Sunday, September 4th, 2005 08:59 pm (UTC)
Something else I'm having a hard time selling to some folks is the idea of independent standards agencies. In the aviation industry, most of the safety checking, both airplanes and pilots, is done by independent examiners, who are in turn licensed by FedGov.

I'm also having a hard time selling the idea of distributed credibility. But both of these ideas - the idea that as much of the current function of government as can be privatized should be. Not sure why that is... folks are getting institutionalized?
Sunday, September 4th, 2005 10:35 pm (UTC)
Perhaps use UL as an example?

"How much do you trust the FDA to tell you whether something is safe? ...OK. How about CBS or ABC? Remember the pickup trucks they blew up to show how they could catch fire on their own? Yeah. Now, how much do you trust UL to tell you whether something is safe?"

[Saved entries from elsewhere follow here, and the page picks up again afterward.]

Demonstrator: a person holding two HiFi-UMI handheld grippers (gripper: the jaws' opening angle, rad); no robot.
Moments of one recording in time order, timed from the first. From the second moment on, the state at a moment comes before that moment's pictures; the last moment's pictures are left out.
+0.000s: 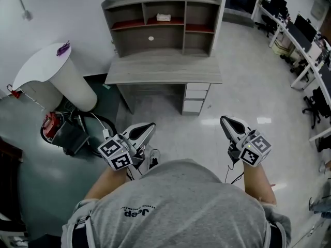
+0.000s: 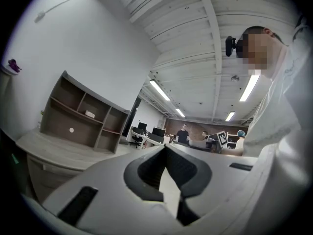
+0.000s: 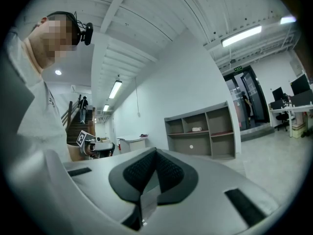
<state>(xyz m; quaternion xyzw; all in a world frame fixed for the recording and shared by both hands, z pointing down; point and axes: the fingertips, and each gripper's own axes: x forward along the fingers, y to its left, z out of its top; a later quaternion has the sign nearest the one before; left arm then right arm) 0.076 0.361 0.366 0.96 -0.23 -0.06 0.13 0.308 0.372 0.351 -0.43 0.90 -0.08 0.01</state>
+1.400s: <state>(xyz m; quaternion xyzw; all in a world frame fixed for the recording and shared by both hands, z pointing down) -0.042 -0.047 0.369 0.97 -0.20 -0.05 0.15 0.185 -0.044 0.328 -0.43 0.90 -0.09 0.03</state>
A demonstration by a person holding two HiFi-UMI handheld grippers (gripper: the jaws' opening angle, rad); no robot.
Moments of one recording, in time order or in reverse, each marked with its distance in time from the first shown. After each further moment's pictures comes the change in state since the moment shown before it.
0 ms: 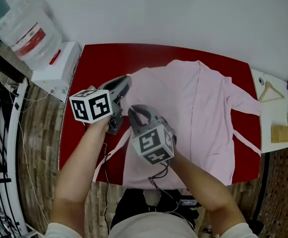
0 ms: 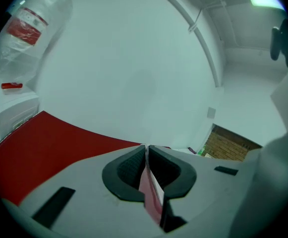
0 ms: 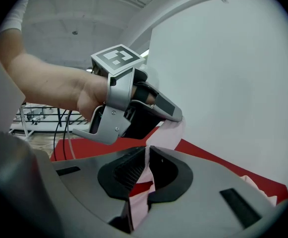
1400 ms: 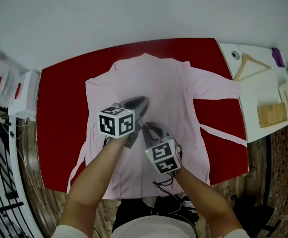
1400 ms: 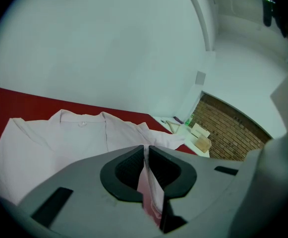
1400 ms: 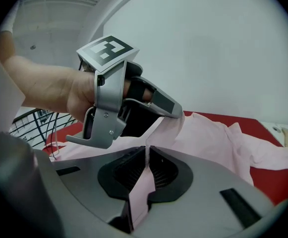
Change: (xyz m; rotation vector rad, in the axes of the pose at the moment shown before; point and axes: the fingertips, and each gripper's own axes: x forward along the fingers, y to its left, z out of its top) left arm 0.217 -0.163 -0.174 0.115 0.323 -0.139; right arm -0.134 -0.146 -0.208 0.357 0.138 -0.181
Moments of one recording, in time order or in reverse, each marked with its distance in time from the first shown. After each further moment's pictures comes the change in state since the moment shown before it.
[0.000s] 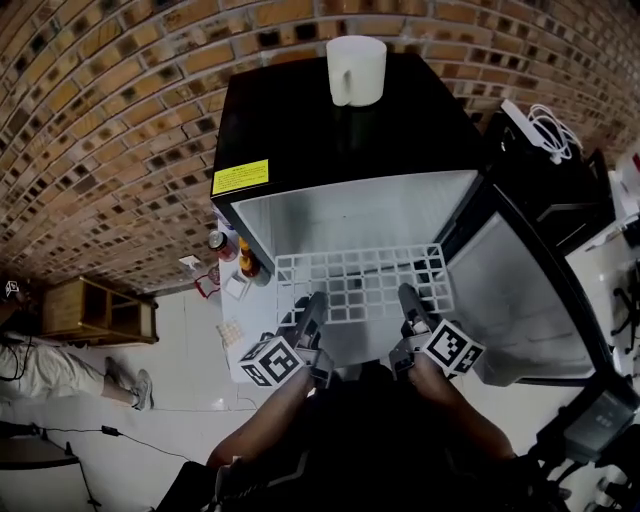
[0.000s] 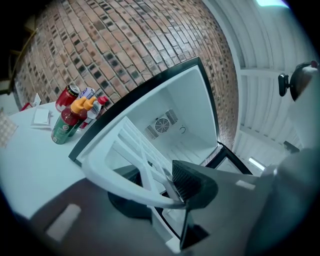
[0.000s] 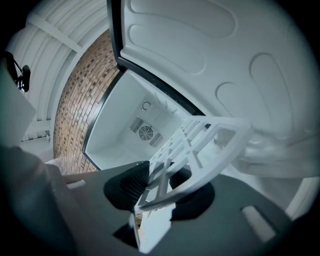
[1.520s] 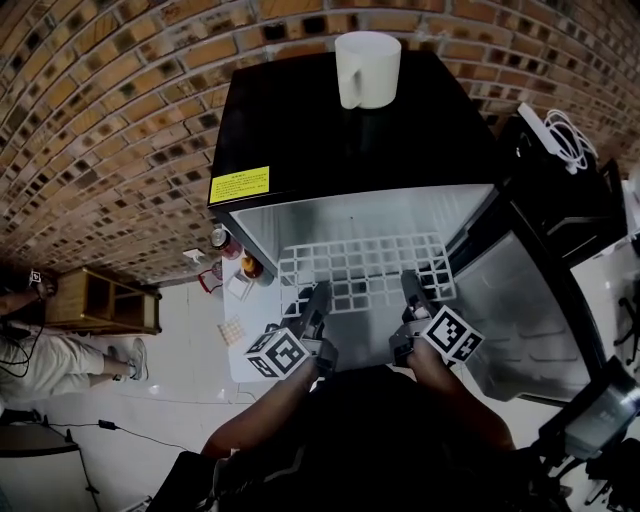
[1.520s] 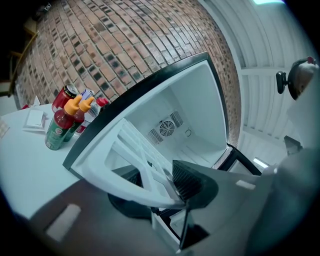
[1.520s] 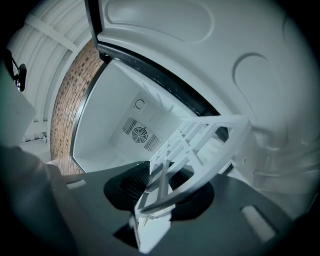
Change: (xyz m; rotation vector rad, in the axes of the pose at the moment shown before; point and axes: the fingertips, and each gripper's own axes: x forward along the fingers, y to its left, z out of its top) left arm 0.033 0.017 0.010 0.019 -0.053 0.022; right arm 0.049 -0.018 0.018 0.011 -0.007 -0.008
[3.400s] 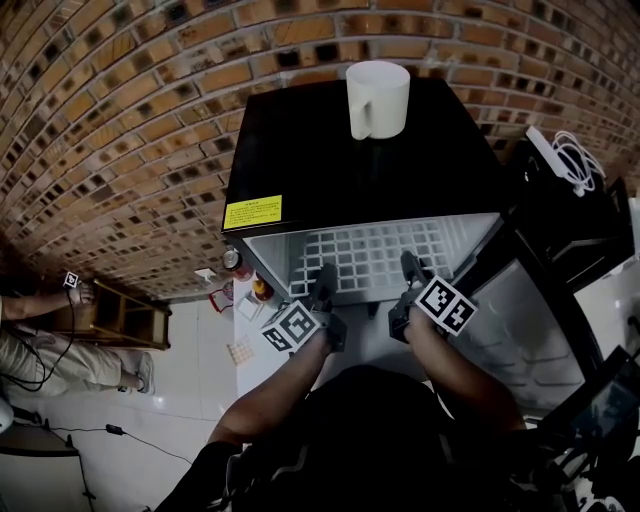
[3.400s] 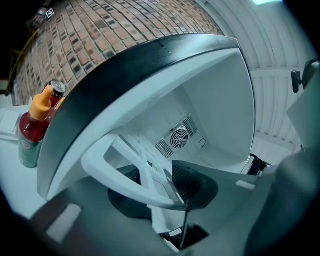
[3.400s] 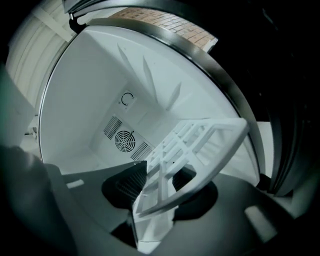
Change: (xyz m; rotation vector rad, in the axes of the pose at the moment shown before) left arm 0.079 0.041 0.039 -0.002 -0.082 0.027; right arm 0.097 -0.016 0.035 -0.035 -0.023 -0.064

I believe TUV, the German standards body, is an independent body, too. And the British standards Institute, while it holds a charter from Parliament, operates entirely independently of it and Parliament does not, and cannot, tell it what to approve. The most, as I understand it, that Parliament can do is request that BSI study and develop a draft standard for something or other. The Snell Foundation that evaluates and certifies motorcycle helmets in the US is also an independent foundation. (DOT helmet standards, by contrast, are all but worthless.)
Sunday, September 4th, 2005 11:03 pm (UTC)
Let's be honest here, the serious hard luck cases in Canada and Britain COME HERE and pay cash to get transplants done on a schedule that saves their lives.

-Ogre
Monday, September 5th, 2005 08:54 am (UTC)
Does that balance out all the folks who go to Canada to get medication that the FDA is still dragging its heels on approving in the US? Both systems have flaws. Canada's at least doesn't have the vast numbers of completely uninsured who can't afford any medical care at all.
I think it should be possible to come up with a way to have most of the advantages of both while minimizing the flaws -- provided it's being designed with the primary objective of providing good medical care for everyone, instead of making a good fat profit providing medical care for the people who can afford it. (Part of the picture would have to be overhauling the medical malpractice system, too. Malpractice insurance is driving too many doctors and hospitals out of business because people are getting away with, for example, filing malpractice suits for congenital birth defects.)